[Problem to work on]
Whenever the word "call" appears in a line of the data below, copy that line.
---*---
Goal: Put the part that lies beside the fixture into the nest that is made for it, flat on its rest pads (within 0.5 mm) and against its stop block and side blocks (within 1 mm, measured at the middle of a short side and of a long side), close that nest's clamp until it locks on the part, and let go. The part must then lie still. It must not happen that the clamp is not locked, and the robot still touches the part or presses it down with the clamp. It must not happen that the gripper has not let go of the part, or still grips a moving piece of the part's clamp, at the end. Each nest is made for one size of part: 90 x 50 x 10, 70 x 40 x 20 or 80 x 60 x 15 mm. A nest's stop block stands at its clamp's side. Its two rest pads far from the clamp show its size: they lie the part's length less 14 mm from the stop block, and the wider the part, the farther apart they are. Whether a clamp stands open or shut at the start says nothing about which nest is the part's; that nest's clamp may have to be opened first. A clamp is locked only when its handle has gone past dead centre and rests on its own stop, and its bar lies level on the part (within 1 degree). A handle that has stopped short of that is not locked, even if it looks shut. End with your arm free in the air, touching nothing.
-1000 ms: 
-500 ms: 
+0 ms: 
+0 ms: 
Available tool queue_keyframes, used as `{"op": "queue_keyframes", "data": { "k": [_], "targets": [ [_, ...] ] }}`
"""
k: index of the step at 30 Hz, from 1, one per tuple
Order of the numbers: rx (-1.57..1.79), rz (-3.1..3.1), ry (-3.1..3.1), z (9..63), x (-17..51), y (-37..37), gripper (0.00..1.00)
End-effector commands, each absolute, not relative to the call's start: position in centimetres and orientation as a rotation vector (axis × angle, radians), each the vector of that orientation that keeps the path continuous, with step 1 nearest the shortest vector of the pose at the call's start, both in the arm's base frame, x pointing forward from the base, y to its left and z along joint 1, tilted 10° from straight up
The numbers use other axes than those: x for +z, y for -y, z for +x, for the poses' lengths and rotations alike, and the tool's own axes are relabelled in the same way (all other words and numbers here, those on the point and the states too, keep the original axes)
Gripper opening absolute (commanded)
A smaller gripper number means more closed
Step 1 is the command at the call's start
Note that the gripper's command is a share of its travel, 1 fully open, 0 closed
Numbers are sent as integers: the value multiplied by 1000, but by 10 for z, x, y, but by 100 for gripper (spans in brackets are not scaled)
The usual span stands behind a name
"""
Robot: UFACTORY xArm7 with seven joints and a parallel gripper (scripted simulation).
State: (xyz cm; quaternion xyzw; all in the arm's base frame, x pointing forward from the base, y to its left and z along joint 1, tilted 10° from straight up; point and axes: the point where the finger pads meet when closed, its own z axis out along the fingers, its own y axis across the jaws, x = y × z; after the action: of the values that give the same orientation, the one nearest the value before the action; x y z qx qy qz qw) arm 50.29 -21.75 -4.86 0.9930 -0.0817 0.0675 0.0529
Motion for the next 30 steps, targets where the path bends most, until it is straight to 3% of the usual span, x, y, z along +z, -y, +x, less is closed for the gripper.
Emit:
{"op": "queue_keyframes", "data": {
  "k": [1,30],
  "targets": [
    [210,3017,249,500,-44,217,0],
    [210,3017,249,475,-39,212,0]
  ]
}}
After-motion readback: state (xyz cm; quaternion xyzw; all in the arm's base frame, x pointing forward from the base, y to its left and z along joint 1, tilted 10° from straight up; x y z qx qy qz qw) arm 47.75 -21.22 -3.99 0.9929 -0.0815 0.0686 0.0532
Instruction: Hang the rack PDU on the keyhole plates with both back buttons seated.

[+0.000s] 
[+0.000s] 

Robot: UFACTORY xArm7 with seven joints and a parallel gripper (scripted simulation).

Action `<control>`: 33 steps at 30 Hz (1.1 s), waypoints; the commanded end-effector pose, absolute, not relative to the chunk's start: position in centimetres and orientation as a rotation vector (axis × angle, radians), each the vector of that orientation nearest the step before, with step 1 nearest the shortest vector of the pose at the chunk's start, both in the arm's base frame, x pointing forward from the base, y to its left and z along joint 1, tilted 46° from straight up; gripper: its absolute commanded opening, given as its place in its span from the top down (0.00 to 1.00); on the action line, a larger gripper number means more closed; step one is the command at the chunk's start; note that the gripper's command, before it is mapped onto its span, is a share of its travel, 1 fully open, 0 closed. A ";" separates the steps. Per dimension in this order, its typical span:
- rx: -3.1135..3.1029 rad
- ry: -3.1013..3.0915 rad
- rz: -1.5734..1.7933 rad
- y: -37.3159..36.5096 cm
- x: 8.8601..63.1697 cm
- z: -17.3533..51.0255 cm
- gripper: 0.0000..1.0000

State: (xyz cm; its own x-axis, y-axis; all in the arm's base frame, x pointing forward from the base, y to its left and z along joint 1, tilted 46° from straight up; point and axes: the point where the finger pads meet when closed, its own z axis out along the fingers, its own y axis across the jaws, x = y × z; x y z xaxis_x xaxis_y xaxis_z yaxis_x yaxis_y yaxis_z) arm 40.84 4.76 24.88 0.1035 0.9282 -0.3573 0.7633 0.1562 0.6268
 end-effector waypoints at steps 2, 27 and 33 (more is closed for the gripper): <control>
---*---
[Your solution]
End-effector commands, each absolute, not relative to the call's start: position in centimetres and orientation as a rotation vector (axis × angle, radians), each the vector of that orientation that keeps the path continuous, with step 1 nearest the shortest vector of the pose at the call's start, both in the arm's base frame, x pointing forward from the base, y to its left and z along joint 1, tilted 10° from straight up
Step 1 is the command at the call's start

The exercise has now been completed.